The observation of gravitational waves in the early universe, a place called the cosmic microwave background, seems to have been an error. This represented the first direct evidence for gravitational waves in the B-mode polarization of the quantum fluctuations of the CMB
. The oval view of the whole sky represents the plane of the Milky Way, which is our galaxy and spans across the center. The microwave fluctuations represent +/- 0.03% of the 2.7 degree Kelvin temperature in the very early universe right after hydrogen was born.
They have selected a region of the sky and looked at the polarization of these microwave fluctuations very carefully (see Carroll's blog
). These B-mode polarization waves shown below represent just 100 ppb of the 2.7 K CMB temperature, and can only be due to gravity waves and not to charge waves. The really amazing thing about this gravity wave polarization is not so much that it exists, it is that a gravity wave was this strong in the first place.

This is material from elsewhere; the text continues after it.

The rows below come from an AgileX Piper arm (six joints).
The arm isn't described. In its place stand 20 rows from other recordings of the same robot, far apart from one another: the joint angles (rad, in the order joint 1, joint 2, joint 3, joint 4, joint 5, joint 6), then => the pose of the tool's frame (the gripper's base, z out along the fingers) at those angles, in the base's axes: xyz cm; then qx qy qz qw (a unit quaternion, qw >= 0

Gravity force is 1 part in 1e39th power of charge force in our neck of the woods, which is really, really small and makes gravity waves very, very difficult to observe in our galaxy or even in our nearby galaxies. However, the gravity wave in the CMB is just 0.2 or 1 part in five of the charge wave E-mode polarization that is due largely to charge force. So now science gets to explain why gravity force was only a factor of five different from charge force in the early universe, but hugely different now gravity force is only one part of ten to the 39th power that of charge force...this is very cool...
Oops...now they want to take their gravity waves back.
Big Bang blunder bursts the multiverse bubble
Premature hype over gravitational waves highlights gaping holes in models for the origins and evolution of the Universe, argues Paul Steinhardt.
03 June 2014
Oh dear, easy come, easy go...